— REQUIRED WORK —
Find every line below that contains the word "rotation" and copy it out.

----

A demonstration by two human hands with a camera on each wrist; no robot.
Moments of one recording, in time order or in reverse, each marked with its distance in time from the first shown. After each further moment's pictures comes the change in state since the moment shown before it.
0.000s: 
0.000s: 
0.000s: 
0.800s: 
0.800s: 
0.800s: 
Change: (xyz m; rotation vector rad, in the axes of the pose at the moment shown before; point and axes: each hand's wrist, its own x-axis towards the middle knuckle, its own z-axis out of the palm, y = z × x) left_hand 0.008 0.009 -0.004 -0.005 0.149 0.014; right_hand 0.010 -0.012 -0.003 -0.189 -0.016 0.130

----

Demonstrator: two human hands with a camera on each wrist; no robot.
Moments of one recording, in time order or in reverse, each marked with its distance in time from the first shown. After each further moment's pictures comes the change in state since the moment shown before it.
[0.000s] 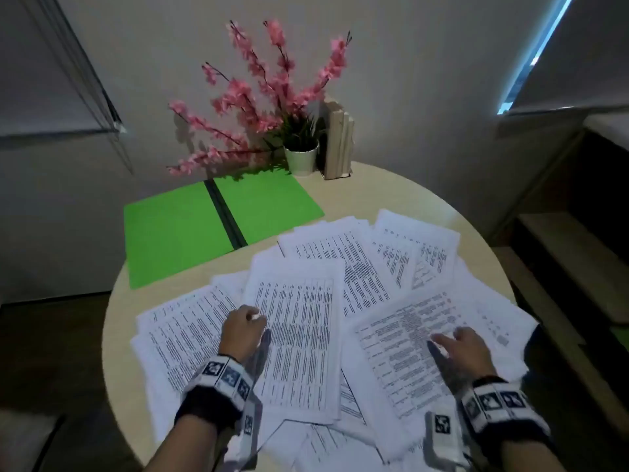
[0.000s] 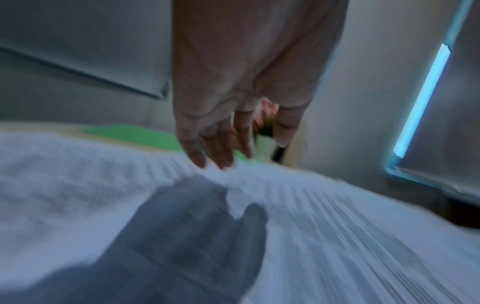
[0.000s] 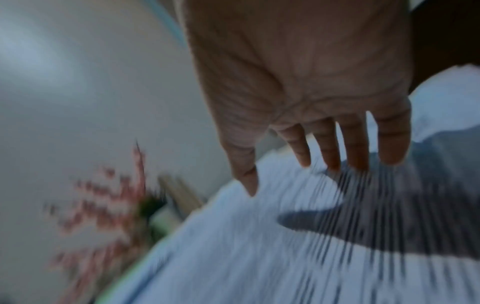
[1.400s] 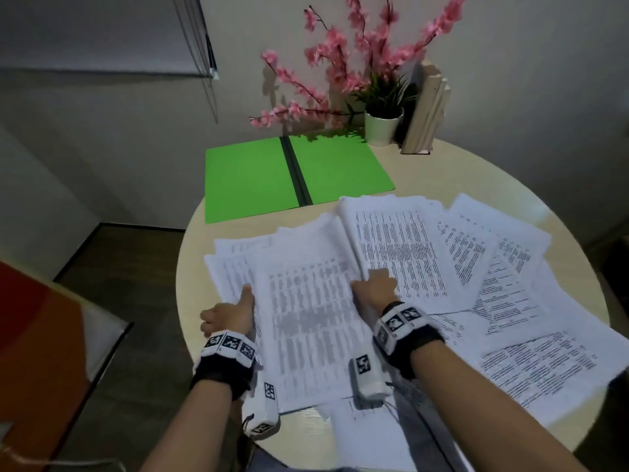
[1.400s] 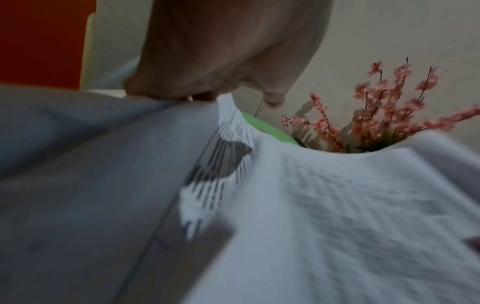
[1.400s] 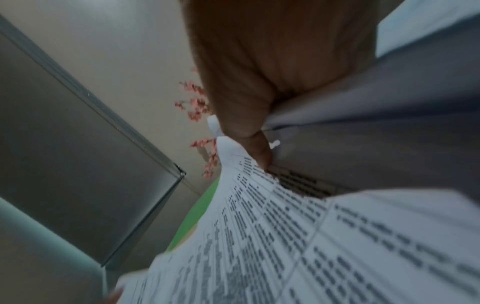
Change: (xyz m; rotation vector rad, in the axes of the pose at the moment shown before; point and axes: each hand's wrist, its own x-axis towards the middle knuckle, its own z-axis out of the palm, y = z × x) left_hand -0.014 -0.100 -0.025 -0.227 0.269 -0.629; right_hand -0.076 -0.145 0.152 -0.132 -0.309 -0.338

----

— OUTPUT —
Change: (xyz m; rotation vector rad, in the axes of the pose at the moment shown before; point and axes: each hand's wrist, its own x-axis towards the middle knuckle, its own z-axis out of the palm, y = z × x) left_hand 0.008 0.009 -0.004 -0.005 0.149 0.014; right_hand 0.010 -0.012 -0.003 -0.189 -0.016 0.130
Change: (xyz m; rotation vector rad, in the axes of the pose at the moment shown before; point and axes: each hand's wrist, its own x-axis towards the middle knuckle, its own z-axis out of the palm, y = z × x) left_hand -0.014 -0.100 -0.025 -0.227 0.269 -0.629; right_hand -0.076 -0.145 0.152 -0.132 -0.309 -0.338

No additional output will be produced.